# Your instructions
Repeat the entries exactly, keeping every line as it is.

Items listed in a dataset
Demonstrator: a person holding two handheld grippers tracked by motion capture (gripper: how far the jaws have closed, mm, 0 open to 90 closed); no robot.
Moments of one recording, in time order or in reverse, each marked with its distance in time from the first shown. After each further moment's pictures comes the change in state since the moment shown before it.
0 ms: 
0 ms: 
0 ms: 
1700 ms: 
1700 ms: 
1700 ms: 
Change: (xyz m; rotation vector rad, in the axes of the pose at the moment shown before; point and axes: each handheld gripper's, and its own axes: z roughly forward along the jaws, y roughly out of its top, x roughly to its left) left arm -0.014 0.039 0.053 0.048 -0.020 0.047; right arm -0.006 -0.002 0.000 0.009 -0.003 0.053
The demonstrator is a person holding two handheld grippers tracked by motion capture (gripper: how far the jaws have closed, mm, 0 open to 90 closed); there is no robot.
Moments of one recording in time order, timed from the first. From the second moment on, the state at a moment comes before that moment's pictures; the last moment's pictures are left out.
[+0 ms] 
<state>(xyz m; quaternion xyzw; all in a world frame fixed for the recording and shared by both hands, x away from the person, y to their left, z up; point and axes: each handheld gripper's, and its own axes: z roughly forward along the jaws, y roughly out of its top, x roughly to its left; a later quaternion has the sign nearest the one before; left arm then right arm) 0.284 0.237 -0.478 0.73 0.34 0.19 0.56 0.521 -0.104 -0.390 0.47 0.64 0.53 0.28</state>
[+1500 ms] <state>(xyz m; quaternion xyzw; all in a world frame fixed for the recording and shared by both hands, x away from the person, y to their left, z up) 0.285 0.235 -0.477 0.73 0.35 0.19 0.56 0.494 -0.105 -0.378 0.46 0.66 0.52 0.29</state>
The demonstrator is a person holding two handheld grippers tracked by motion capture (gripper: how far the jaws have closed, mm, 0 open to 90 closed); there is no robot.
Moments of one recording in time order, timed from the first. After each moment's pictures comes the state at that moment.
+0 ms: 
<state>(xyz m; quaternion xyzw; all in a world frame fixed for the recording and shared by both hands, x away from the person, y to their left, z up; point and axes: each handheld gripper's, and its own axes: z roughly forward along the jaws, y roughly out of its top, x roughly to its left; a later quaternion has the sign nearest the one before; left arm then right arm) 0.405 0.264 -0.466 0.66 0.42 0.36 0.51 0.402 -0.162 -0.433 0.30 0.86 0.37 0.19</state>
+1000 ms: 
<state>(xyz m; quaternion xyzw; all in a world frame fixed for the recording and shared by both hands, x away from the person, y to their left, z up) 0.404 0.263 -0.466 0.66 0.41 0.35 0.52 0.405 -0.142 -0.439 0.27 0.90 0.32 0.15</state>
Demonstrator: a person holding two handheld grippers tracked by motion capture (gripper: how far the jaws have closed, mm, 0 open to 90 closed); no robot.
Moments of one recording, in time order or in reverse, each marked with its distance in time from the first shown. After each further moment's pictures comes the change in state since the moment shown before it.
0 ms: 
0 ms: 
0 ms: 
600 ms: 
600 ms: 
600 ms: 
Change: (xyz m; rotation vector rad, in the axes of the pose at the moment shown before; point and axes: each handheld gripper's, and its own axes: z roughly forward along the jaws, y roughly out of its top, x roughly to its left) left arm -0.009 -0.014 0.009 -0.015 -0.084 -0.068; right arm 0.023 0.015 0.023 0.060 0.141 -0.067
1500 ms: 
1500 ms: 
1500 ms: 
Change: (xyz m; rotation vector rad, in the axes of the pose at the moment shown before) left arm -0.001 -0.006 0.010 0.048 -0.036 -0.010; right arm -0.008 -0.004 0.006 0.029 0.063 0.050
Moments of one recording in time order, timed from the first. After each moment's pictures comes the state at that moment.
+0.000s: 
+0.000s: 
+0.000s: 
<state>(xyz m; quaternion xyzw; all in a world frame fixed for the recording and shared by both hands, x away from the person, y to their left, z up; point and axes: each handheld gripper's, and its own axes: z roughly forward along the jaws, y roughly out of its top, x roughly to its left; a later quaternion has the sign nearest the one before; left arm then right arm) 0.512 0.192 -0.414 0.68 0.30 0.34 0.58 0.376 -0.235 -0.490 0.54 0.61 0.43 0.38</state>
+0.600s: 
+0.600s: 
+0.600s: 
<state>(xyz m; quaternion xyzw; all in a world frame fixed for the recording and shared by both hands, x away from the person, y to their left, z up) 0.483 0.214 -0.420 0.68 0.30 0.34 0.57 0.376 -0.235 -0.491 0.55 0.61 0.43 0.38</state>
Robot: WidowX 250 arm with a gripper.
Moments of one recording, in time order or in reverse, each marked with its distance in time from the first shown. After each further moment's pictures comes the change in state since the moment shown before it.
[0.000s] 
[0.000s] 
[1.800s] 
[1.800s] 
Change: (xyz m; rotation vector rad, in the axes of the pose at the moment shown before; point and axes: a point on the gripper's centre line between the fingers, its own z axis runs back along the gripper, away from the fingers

# Solution to the exercise
Demonstrator: a person holding two handheld grippers tracked by motion capture (gripper: how far the jaws have closed, mm, 0 open to 90 closed); no robot.
Moments of one recording, in time order or in reverse, each marked with its distance in time from the first shown. After each further moment's pictures comes the change in state since the moment shown before it.
0 ms: 
0 ms: 
0 ms: 
1700 ms: 
1700 ms: 
1700 ms: 
Change: (xyz m; rotation vector rad, in the axes of the pose at the moment shown before; point and axes: each handheld gripper's, and its own axes: z roughly forward along the jaws, y roughly out of its top, x roughly to its left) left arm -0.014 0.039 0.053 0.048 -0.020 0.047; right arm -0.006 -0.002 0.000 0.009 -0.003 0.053
The demonstrator is a person holding two handheld grippers tracked by motion capture (gripper: how far the jaws have closed, mm, 0 open to 90 closed); there is no robot.
Moments of one recording in time order, timed from the first. From the second moment on, the state at a moment comes before that moment's pictures; the last moment's pictures are left out.
[+0 ms] 
<state>(xyz m; quaternion xyzw; all in a world frame fixed for the recording and shared by both hands, x away from the person, y to their left, z up; point and axes: each handheld gripper's, and its own axes: z roughly forward along the jaws, y roughly out of its top, x roughly to its left; a later quaternion has the sign nearest the one before; left arm then right arm) 0.284 0.237 -0.478 0.73 0.34 0.19 0.56 0.521 -0.104 -0.390 0.47 0.64 0.53 0.28</state>
[+1500 ms] <state>(xyz m; quaternion xyzw; all in a world frame fixed for the recording and shared by both hands, x away from the person, y to their left, z up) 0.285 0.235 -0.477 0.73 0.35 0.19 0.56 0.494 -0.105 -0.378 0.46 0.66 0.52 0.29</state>
The demonstrator is a person holding two handheld grippers tracked by motion capture (gripper: how far the jaws have closed, mm, 0 open to 90 closed); there is no robot.
Moments of one recording in time order, timed from the first. After each moment's pictures comes the state at that moment.
+0 ms: 
<state>(xyz m; quaternion xyzw; all in a world frame fixed for the recording and shared by both hands, x away from the person, y to their left, z up; point and axes: each handheld gripper's, and its own axes: z roughly forward along the jaws, y roughly out of its top, x roughly to its left; a later quaternion has the sign nearest the one before; left arm then right arm) 0.405 0.264 -0.466 0.66 0.42 0.36 0.51 0.402 -0.162 -0.433 0.30 0.86 0.37 0.19</state>
+1000 ms: 
<state>(xyz m; quaternion xyzw; all in a world frame fixed for the recording and shared by both hands, x away from the person, y to their left, z up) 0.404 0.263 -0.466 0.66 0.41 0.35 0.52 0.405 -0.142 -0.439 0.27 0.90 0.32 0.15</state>
Demonstrator: a person holding two handheld grippers tracked by motion capture (gripper: how far the jaws have closed, mm, 0 open to 90 closed); no robot.
Moments of one recording, in time order or in reverse, each marked with its distance in time from the first shown. After each further moment's pictures comes the change in state since the moment shown before it.
0 ms: 
0 ms: 
0 ms: 
600 ms: 
600 ms: 
600 ms: 
Change: (xyz m; rotation vector rad, in the axes of the pose at the moment shown before; point and axes: each handheld gripper's, and its own axes: z roughly forward along the jaws, y roughly out of its top, x roughly to its left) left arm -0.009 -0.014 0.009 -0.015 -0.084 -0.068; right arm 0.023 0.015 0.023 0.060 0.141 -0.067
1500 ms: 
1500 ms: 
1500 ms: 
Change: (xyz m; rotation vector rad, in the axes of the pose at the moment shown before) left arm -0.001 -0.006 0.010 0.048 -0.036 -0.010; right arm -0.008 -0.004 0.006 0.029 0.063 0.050
Moments of one recording in time order, timed from the first. After each moment's pictures comes the state at that moment.
+0.000s: 
+0.000s: 
+0.000s: 
<state>(xyz m; quaternion xyzw; all in a world frame fixed for the recording and shared by both hands, x away from the person, y to their left, z up; point and axes: each handheld gripper's, and its own axes: z roughly forward along the jaws, y roughly out of its top, x roughly to its left; a later quaternion has the sign nearest the one before; left arm then right arm) 0.512 0.192 -0.414 0.68 0.30 0.34 0.58 0.376 -0.235 -0.490 0.54 0.61 0.43 0.38</state>
+0.600s: 
+0.600s: 
+0.600s: 
<state>(xyz m; quaternion xyzw; all in a world frame fixed for the recording and shared by both hands, x away from the person, y to their left, z up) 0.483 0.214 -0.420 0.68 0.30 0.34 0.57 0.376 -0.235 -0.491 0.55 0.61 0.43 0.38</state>
Robot: WidowX 250 arm with a gripper.
Moments of one recording, in time order or in reverse, each marked with its distance in time from the first shown. After each further moment's pictures comes the change in state since the moment shown before it.
[0.000s] 
[0.000s] 
[1.800s] 
[1.800s] 
Change: (xyz m; rotation vector rad, in the axes of the pose at the moment shown before; point and axes: a point on the gripper's centre line between the fingers, its own z axis runs back along the gripper, away from the fingers

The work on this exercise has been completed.